-- GIVEN RECORDS follows --

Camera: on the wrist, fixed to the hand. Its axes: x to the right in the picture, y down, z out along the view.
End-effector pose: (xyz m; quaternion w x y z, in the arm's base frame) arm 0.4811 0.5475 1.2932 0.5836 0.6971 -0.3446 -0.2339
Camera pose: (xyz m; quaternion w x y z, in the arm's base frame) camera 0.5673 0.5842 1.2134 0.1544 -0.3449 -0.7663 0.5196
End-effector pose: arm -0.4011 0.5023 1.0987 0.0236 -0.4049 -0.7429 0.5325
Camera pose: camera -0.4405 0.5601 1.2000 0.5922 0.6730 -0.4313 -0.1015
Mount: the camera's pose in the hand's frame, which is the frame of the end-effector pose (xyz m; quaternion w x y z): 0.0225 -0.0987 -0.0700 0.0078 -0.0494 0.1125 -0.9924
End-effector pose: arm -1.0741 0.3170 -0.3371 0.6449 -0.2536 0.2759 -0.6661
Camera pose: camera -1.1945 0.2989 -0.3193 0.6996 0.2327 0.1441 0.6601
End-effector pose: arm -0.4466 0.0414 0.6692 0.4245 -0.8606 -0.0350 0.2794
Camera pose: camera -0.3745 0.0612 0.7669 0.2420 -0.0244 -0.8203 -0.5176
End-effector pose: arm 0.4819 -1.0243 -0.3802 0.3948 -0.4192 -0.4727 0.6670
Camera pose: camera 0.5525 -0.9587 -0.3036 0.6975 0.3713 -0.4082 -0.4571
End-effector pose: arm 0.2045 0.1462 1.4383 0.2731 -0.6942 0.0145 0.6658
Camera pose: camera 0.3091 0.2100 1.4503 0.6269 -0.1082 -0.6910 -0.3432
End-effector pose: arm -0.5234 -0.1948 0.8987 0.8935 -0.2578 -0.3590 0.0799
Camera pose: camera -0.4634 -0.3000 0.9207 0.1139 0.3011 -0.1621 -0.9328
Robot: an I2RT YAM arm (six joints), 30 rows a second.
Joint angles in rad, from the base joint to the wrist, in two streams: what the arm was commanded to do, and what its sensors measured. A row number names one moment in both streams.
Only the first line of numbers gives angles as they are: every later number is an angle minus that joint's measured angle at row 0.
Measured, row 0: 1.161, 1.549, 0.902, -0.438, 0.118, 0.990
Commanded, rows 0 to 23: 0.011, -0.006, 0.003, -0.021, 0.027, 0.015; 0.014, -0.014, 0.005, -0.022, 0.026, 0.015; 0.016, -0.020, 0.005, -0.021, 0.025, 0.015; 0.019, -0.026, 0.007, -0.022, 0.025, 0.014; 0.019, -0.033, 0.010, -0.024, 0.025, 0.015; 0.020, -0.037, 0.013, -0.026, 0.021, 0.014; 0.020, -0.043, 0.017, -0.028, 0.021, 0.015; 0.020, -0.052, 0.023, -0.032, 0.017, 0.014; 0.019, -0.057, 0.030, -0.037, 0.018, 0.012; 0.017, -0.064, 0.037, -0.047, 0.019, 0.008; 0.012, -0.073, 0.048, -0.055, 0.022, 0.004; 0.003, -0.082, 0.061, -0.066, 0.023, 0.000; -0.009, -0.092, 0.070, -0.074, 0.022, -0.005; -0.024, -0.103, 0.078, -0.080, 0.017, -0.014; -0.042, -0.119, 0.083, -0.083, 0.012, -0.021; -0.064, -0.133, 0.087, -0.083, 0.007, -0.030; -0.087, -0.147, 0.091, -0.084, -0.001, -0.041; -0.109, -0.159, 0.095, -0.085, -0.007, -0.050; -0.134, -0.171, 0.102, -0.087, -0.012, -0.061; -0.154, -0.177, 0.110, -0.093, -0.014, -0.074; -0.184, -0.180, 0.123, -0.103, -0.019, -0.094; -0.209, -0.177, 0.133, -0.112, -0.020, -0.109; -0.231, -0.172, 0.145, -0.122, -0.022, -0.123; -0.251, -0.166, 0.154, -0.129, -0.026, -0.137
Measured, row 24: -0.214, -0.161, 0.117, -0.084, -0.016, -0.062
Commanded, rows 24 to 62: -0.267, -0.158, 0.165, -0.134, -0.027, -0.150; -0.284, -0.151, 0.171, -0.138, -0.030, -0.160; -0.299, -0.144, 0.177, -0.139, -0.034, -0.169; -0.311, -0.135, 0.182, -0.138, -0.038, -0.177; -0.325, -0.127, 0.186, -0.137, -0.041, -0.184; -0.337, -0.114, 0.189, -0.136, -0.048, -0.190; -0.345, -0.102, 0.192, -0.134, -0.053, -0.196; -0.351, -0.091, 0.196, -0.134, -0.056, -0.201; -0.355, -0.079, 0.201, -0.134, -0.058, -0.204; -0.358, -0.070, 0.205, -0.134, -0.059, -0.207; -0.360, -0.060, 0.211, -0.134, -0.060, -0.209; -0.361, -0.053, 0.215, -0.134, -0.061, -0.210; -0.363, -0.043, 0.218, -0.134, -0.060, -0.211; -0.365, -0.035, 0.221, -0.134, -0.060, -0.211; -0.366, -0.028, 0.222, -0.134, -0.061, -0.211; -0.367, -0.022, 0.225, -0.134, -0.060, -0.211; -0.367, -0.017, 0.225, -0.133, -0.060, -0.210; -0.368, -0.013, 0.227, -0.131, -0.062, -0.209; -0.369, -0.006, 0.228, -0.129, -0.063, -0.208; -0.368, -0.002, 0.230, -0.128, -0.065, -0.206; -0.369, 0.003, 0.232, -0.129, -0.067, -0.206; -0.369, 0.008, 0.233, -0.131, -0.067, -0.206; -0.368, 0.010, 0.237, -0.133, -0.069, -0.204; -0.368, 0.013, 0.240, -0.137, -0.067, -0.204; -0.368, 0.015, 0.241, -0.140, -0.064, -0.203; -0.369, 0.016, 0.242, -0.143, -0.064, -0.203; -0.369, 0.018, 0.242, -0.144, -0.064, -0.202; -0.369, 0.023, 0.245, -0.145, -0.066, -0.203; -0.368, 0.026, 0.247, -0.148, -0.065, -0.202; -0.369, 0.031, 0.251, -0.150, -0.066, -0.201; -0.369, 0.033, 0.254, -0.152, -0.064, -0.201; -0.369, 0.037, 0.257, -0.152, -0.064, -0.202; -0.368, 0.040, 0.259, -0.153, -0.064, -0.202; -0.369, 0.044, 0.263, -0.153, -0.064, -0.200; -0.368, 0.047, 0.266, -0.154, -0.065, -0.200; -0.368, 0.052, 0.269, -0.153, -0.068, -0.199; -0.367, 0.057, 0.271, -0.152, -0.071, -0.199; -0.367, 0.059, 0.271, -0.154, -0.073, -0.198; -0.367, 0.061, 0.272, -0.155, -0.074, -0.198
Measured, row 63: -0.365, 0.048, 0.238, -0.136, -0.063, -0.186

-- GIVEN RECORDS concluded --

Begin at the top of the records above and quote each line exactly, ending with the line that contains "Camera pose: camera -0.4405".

■ ANSWER FOR THIS EXERCISE
Camera: on the wrist, fixed to the hand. Its axes: x to the right in the picture, y down, z out along the view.
End-effector pose: (xyz m; quaternion w x y z, in the arm's base frame) arm 0.4811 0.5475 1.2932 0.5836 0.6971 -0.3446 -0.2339
Camera pose: (xyz m; quaternion w x y z, in the arm's base frame) camera 0.5673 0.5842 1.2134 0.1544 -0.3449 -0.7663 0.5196
End-effector pose: arm -0.4011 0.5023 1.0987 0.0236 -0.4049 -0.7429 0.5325
Camera pose: camera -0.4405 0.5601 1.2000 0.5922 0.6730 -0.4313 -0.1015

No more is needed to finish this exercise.